Once all the radioactive material from Lucens in western Switzerland has been taken away in six steel containers, the reactor will be officially closed and the property handed over to the cantonal authorities.
Lucens – Switzerland’s first experimental nuclear station – opened in 1962. The plant, which was built in an underground cavern, produced electricity for the first time on January 29, 1968.
The aim of the project was not simply to provide energy, but to allow the country to develop a reactor bearing the “Made in Switzerland” label and to experiment with nuclear energy.
A generation of engineers, physicians, chemists and technicians helped to fine-tune operations in Lucens.
Nuclear energy
Switzerland established itself as a major developer of nuclear energy once the first commercial plants were opened in Beznau in 1969 and in Mühleberg in 1971.
But disaster struck the reactor on January 21, 1969. A pressure tube burst, creating a power surge, and the reactor malfunctioned. Some radioactive gas escaped from the cavern and the reactor had to be shut down.
The government ordered an inquiry into the incident and a report was eventually published ten years later.

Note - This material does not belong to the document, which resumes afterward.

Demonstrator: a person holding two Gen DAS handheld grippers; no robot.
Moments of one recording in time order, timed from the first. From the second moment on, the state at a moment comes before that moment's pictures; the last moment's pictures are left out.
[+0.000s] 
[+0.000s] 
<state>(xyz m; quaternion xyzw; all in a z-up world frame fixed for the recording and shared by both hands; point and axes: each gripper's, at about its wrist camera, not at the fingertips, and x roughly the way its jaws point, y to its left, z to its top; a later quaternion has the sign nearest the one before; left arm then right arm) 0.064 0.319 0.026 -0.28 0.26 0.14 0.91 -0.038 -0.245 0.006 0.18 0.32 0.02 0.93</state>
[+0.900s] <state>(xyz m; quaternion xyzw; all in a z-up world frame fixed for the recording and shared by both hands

The inquiry by the Swiss Association for Atomic Energy found there had been no major negligence on the part of the plant’s managers. It blamed the blast on a corroded pressure tube, which had been caused by humidity.
Security systems
The inquiry team said security systems had functioned as planned and neither the “staff nor the environment were exposed to dangerous levels of radiation”.
The plant’s cavern was partially filled with concrete in 1992.
Canton Vaud will shortly take over ownership of the property and will use the space to store cultural and archaeological goods.
In May the Swiss were asked to vote on the future of their nuclear industry.
They rejected one initiative to extend the existing moratorium on building new nuclear plants and another to close down the industry altogether.
There have been six different anti-nuclear proposals since 1979. Only one proved successful – in 1990 – which introduced a ten-year moratorium on the building of new plants.
swissinfo with agencies
Switzerland began its experiment with nuclear energy in 1957.
On April 30 that year, scientists succeeded in triggering an atomic reaction in the research reactor “Saphir” in Würenlingen, canton Aargau.
Switzerland then constructed its first nuclear plant in Lucens, canton Vaud, in 1962.
But it was forced to stop operations following an accident in 1969.
A second station, Beznau, was opened in 1969 and there are now five plants in operation across the country.
Forty per cent of Swiss energy is generated in its nuclear plants.
The Swiss have voted six times since 1979 on initiatives opposed to atomic energy, the last time in May 2003.